_What you should do_
Pull every line that includes the word "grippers" from the data.

_The records_
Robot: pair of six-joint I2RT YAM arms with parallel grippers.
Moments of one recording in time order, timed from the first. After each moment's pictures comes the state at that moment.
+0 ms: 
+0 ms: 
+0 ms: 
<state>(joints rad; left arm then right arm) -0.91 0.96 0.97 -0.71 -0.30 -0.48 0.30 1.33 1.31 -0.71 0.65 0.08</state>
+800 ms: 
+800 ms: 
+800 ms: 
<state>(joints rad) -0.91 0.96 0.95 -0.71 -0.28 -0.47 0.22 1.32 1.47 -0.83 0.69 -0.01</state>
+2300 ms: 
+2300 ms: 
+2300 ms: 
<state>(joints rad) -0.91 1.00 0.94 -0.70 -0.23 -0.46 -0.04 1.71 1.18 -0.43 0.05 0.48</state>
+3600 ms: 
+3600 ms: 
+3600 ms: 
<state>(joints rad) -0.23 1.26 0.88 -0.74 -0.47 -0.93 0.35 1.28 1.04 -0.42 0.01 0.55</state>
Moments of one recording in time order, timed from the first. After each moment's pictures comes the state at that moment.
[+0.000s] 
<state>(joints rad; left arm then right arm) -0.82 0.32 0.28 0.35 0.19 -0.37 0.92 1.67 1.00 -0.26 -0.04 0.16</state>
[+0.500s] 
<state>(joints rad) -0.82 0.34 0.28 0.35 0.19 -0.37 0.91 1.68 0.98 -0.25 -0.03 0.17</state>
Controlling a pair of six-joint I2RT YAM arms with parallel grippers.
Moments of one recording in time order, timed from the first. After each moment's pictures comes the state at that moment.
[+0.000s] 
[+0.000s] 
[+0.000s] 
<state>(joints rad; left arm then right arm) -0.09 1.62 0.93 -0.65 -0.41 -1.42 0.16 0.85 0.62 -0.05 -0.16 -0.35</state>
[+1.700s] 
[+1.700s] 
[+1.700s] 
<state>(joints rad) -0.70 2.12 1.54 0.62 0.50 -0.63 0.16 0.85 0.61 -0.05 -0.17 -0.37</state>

_Answer for the task_
Robot: pair of six-joint I2RT YAM arms with parallel grippers.
Controlling a pair of six-joint I2RT YAM arms with parallel grippers.

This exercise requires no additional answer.